■ **What you need to do**: Here is a listing. Reproduce it exactly.

--- START ---

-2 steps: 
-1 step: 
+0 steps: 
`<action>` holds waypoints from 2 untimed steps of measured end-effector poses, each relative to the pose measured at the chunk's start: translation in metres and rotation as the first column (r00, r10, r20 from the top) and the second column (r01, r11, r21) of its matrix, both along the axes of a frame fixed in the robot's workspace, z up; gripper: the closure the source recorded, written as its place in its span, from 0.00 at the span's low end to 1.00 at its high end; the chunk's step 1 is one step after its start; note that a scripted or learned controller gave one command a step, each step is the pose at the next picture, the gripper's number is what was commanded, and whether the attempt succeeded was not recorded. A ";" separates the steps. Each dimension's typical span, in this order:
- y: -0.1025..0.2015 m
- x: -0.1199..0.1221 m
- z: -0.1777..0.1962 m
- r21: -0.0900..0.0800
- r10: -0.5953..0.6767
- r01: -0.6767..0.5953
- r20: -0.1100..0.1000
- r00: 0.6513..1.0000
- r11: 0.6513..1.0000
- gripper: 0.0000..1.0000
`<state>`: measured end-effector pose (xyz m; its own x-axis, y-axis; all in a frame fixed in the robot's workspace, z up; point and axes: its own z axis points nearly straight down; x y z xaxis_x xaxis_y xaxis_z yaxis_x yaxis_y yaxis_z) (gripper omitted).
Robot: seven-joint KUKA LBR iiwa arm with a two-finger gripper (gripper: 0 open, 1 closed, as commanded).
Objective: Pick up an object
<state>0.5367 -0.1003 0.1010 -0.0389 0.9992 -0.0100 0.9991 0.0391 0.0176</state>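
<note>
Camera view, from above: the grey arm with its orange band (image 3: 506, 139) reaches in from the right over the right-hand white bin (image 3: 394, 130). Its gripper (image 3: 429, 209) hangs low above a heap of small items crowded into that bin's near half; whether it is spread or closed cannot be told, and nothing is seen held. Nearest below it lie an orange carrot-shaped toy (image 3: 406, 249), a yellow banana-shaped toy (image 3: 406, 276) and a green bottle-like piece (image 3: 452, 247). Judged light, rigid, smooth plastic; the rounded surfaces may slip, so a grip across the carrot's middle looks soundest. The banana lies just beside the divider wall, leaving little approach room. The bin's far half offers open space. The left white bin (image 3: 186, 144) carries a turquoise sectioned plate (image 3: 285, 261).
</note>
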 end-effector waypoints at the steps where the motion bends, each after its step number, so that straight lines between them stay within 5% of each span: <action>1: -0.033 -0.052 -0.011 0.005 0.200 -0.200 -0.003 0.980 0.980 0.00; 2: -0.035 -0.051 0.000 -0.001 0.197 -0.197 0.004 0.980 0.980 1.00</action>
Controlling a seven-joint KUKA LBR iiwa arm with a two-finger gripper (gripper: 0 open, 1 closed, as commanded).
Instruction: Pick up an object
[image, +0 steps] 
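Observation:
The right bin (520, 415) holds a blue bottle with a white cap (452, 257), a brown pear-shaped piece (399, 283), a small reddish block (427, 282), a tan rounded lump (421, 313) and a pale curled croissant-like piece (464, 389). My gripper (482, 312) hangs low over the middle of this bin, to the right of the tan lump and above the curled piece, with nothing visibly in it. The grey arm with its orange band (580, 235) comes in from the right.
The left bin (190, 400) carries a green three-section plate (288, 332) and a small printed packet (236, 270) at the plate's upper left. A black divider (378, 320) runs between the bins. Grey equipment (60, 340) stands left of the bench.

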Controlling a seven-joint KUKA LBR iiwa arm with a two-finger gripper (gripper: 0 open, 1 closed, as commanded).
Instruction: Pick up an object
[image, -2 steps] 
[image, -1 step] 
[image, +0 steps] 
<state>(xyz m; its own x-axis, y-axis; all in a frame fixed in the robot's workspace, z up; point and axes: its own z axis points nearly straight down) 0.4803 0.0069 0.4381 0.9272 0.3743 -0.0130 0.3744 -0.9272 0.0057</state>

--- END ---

■ **Response to this task**:
-2 steps: 
-1 step: 
+0 steps: 
`<action>` holds waypoints from 2 untimed steps of measured end-effector poses, each relative to the pose measured at the chunk's start: translation in metres and rotation as the first column (r00, r10, r20 from the top) and the second column (r01, r11, r21) of its matrix, both along the axes of a frame fixed in the robot's workspace, z up; gripper: the closure the source recorded, written as its place in its span, from 0.00 at the span's low end to 1.00 at its high end; the chunk's step 1 is one step after its start; note that a scripted or learned controller gave one command a step, each step is the pose at the next picture, the gripper's number is what was commanded, and whether the attempt succeeded was not recorded. A ";" separates the steps. Each dimension's typical span, in this order:
- y: -0.1025..0.2015 m
- x: -0.1199..0.1221 m
- z: -0.1777..0.1962 m
- r21: -0.0900..0.0800
- r10: -0.5953..0.6767
- r01: -0.6767..0.5953
- r20: -0.1100..0.1000
- r00: 0.6513..1.0000
- r11: 0.6513..1.0000
- gripper: 0.0000..1.0000
`<state>`: measured end-effector pose (xyz m; its own x-axis, y-axis; all in a frame fixed in the robot's workspace, z up; point and axes: its own z axis points nearly straight down; x y z xaxis_x xaxis_y xaxis_z yaxis_x yaxis_y yaxis_z) (gripper omitted).
Robot: seven-joint KUKA LBR iiwa arm with a two-finger gripper (gripper: 0 open, 1 closed, as commanded).
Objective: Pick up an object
<state>0.5367 -0.1003 0.1010 -0.0389 0.9992 -0.0100 0.9991 0.0391 0.0176</state>
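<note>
Camera view, from above: the grey arm with its orange band (image 3: 506, 139) reaches in from the right over the right-hand white bin (image 3: 394, 130). Its gripper (image 3: 429, 209) hangs low above a heap of small items crowded into that bin's near half; whether it is spread or closed cannot be told, and nothing is seen held. Nearest below it lie an orange carrot-shaped toy (image 3: 406, 249), a yellow banana-shaped toy (image 3: 406, 276) and a green bottle-like piece (image 3: 452, 247). Judged light, rigid, smooth plastic; the rounded surfaces may slip, so a grip across the carrot's middle looks soundest. The banana lies just beside the divider wall, leaving little approach room. The bin's far half offers open space. The left white bin (image 3: 186, 144) carries a turquoise sectioned plate (image 3: 285, 261).
</note>
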 end-effector waypoints at the steps where the motion bends, each after its step number, so that straight lines between them stay within 5% of each span: <action>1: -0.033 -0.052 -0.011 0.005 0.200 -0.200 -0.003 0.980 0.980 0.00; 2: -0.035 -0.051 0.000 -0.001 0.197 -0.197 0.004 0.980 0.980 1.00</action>
Controlling a seven-joint KUKA LBR iiwa arm with a two-finger gripper (gripper: 0 open, 1 closed, as commanded).
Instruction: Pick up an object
[image, +0 steps] 
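Observation:
The right bin (520, 415) holds a blue bottle with a white cap (452, 257), a brown pear-shaped piece (399, 283), a small reddish block (427, 282), a tan rounded lump (421, 313) and a pale curled croissant-like piece (464, 389). My gripper (482, 312) hangs low over the middle of this bin, to the right of the tan lump and above the curled piece, with nothing visibly in it. The grey arm with its orange band (580, 235) comes in from the right.
The left bin (190, 400) carries a green three-section plate (288, 332) and a small printed packet (236, 270) at the plate's upper left. A black divider (378, 320) runs between the bins. Grey equipment (60, 340) stands left of the bench.
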
Controlling a seven-joint KUKA LBR iiwa arm with a two-finger gripper (gripper: 0 open, 1 closed, as commanded).
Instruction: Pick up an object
[image, -2 steps] 
[image, -1 step] 
[image, +0 steps] 
<state>(xyz m; its own x-axis, y-axis; all in a frame fixed in the robot's workspace, z up; point and axes: its own z axis points nearly straight down) 0.4803 0.0069 0.4381 0.9272 0.3743 -0.0130 0.3744 -0.9272 0.0057</state>

The requested output is now complete.